Boyer's argument that the ALJ "failed to provide specific and legitimate reasons" for rejecting Granados' report is without merit.*fn6 JS 11.

The ALJ gave no weight to Granados' report because (1) it was unsupported by any objective findings, (2) Granados saw Boyer only once, and (3) "it appears that he merely repeated claims made by the claimant without any independent judgment." AR 10.

The ALJ may properly discount a treating physician's opinion that is not supported by treatment records. See Bayliss v. Barnhart, 427 F.3d 1211, 1216 (9th Cir. 2005); Thomas, 278 F.3d at 957 (ALJ need not accept treating physician's opinion that is conclusory and inadequately supported by clinical findings). The ALJ noted that there "is absolutely no record of any treatment [other than Granados' report]."*fn7 AR 9.

In the Disability Statement, Granados does not cite any objective tests to support his assessment. See Batson v. Comm'r of the SSA, 359 F.3d 1190, 1195 (9th Cir. 2004) (ALJ did not err in rejecting treating physician opinion unsupported by objective medical findings); Crane v. Shalala, 76 F.3d 251, 253 (9th Cir. 1996) (ALJ may reject check-off reports that did not contain explanation of bases of the conclusions). "[T]he mere existence of an impairment is insufficient proof of a disability." Matthews v. Shalala, 10 F.3d 678, 680 (9th Cir 1993). A claimant must show that he is precluded from engaging in substantial gainful activity by reason of his impairments. Id. (citing 42 U.S.C. § 423(d)(1)(A)).

In addition, the ALJ noted that Granados saw Boyer only once, a legitimate reason for discounting a physician's report. AR 10; see 20 C.F.R. § 416.927(d)(2)(i); see Murray v. Heckler, 722 F.2d 499, 501-02 (9th Cir. 1983) (ALJ erred by giving greater weight to a physician who saw claimant only once rather than a physician who treated claimant multiple times). The justification for giving a treating physician more weight based on having the opportunity to know and observe the patient as an individual is significantly reduced when the treating physician has seen the patient only once.

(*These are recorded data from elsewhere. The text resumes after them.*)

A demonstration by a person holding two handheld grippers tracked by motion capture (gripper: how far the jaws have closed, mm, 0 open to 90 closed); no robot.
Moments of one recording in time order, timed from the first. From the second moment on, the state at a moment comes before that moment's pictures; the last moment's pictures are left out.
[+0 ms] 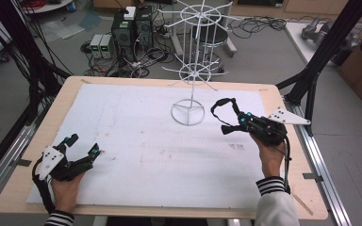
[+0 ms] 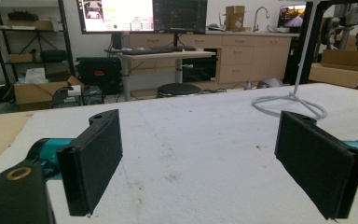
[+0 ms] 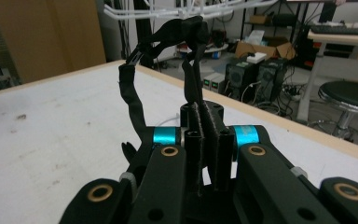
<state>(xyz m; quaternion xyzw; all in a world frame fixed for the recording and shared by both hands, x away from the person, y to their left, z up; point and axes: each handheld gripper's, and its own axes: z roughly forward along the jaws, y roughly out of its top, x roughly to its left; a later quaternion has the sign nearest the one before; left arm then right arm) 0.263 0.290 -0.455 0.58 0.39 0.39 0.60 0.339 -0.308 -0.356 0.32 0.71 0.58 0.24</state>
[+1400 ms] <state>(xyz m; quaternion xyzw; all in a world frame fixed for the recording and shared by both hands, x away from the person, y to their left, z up) 0.264 0.291 -0.455 0.58 0.39 0.39 0.60 0.384 -0.269 -0.338 0.35 0.67 0.60 0.26</state>
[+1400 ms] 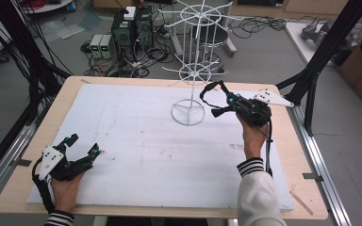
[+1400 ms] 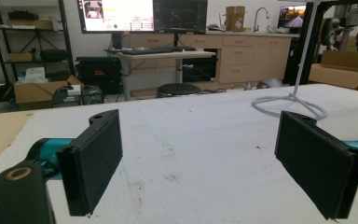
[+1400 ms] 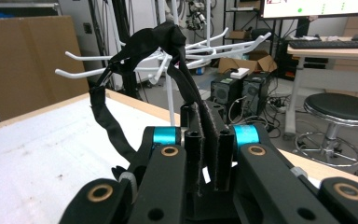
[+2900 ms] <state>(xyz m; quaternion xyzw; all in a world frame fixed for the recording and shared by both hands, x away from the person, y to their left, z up) 0.264 0.291 -0.455 0.58 0.39 0.39 0.60 0.411 -0.237 -0.363 0.41 0.72 0.51 0.23</state>
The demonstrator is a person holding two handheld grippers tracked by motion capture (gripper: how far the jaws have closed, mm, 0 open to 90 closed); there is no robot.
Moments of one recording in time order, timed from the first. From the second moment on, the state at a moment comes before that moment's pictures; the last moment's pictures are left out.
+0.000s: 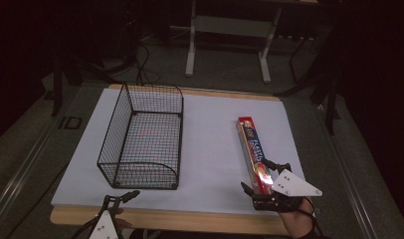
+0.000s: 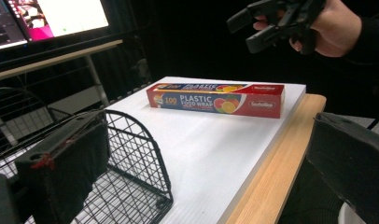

The ALJ did not err in rejecting Granados' report.*fn8

E. Incomplete Hypothetical

The ALJ may rely on testimony a vocational expert gives in response to a hypothetical that describes "all of the limitations that the ALJ found credible and supported by substantial evidence in the record." Bayliss, 427 F.3d at 1217-18. The ALJ is not required to include limitations that are not in his findings. Rollins v. Massanari, 261 F.3d 853, 857 (9th Cir. 2001); Osenbrock v. Apfel, 240 F.3d 1157, 1165 (9th Cir. 2001).

Boyer's argument that the ALJ should have included his mental impairment diagnosis, symptoms, and limitations in the hypothetical posed to the VE is without merit. The ALJ was not required to include limitations that were not part of his findings.


IT IS HEREBY ORDERED that the Commissioner's decision is affirmed.

IT IS FURTHER ORDERED that the Clerk of the Court serve copies of this Order and the Judgment herein on all parties or their counsel.